A Port of Milwaukee crane operator was hurt on the job in a recent accident. The candidate for workers’ compensation benefits may have been a victim of a windy day, according to initial reports from police and workplace accident investigators.

The deputy chief of the Milwaukee Fire Department said the emergency call came in just before 9:00 a.m. on a Tuesday. Milwaukee police and the Heavy Urban Rescue Team, also known as HURT, were dispatched to Port of Milwaukee’s cargo Terminal 2.

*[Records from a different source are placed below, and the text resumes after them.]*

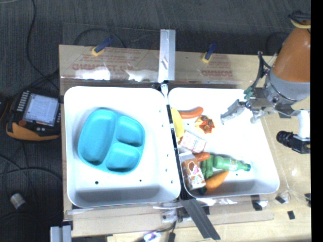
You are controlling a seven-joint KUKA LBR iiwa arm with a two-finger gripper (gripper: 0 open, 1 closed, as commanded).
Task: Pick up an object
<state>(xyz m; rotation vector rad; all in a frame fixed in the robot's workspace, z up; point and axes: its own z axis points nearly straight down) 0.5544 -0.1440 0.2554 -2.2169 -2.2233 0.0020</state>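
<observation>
Pincer: the gripper (pixel 241 111) hangs over the far right part of the right bin (pixel 262 150), fingers spread apart with nothing between them, tips pointing left toward the clutter.
Arm: grey wrist with its orange band (pixel 295 54) comes in from the right, above the bin's right rim.
In the way: bare white floor lies under the fingers; the nearest things, a small red-and-orange piece (pixel 205 124) and a sausage (pixel 191 112), sit a little to the left of the tips.
Right bin contents: all crowded along the left wall and near side. A yellow banana (pixel 176 124) lies against the left wall, a white carton (pixel 192 142) just beside it, a green bottle (pixel 226 164) lying on its side toward the near end, an orange carrot (pixel 216 181) touching the bottle's near side, a small printed box (pixel 194 174) to the left of the carrot.
Left bin: the left bin (pixel 81 185) holds one blue divided tray (pixel 111 140), three compartments, sitting toward its left and middle.
Around the bench: a handheld controller with a lit screen (pixel 33 116) lies on the dark carpet to the left, cables trailing near it.
</observation>
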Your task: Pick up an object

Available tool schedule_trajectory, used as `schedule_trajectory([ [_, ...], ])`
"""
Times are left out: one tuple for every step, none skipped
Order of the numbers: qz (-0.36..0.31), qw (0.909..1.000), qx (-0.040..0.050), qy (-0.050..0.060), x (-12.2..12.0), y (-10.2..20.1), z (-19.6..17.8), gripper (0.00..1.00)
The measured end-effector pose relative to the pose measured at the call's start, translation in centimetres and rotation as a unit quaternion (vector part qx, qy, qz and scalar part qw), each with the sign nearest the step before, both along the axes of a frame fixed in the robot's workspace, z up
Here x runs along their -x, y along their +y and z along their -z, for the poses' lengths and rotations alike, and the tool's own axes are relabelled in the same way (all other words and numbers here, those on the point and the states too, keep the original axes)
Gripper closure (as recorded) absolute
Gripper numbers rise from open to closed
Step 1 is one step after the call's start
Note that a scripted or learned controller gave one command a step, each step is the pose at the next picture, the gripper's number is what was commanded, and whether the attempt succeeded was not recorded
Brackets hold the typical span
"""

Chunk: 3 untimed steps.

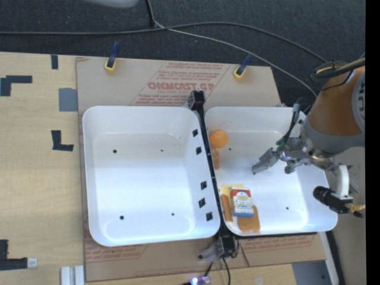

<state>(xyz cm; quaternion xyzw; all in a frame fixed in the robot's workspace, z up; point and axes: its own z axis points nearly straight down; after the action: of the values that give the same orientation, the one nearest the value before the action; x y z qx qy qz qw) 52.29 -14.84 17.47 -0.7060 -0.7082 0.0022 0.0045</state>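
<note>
Right bin point(261, 114): orange ball point(218, 138), small carton point(242, 203) apart; hand point(261, 165) between them, grip unclear.

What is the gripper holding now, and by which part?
Nothing: the gripper hangs over bare floor of the right bin, apart from the orange ball and the box.

Two shallow plastic bins point(142, 177) glossy white, black dots on floors. Small round ball point(218, 138) orange. Flat rectangular packet point(242, 203) white, red top, yellow-blue print; beneath it orange-tan slab point(249, 223). Cardboard sheet point(178, 82) tan, red lettering. Spring clamps point(111, 64) yellow, blue handles. Arm point(335, 114) grey, orange band.
</note>
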Motion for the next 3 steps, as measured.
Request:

Reports say the crane operator was in the process of moving the crane on South Lincoln Memorial Drive from Terminal 2 below the Hoan Bridge to cargo Terminal 3, when the accident occurred. The worker was lowering a boom attached to the crane when a piece of equipment struck him.

The 45-year-old employee fell about eight feet when he was knocked off the crane platform to another section of the crane below. Emergency responders say the worker was hospitalized with non-life-threatening injuries to his elbow and shoulder. A second supervising port employee, who was nearby when the on-the-job accident happened, was not struck or hurt.

Members of the HURT unit were forced to perform an indirect rescue with a ladder extension up to the crane. The ladder was used as a support to slide the injured worker’s stretcher down toward a waiting ambulance.

How much influence, if any, winds at the Port of Milwaukee may have had on the workplace accident is being studied as part of the ongoing investigation.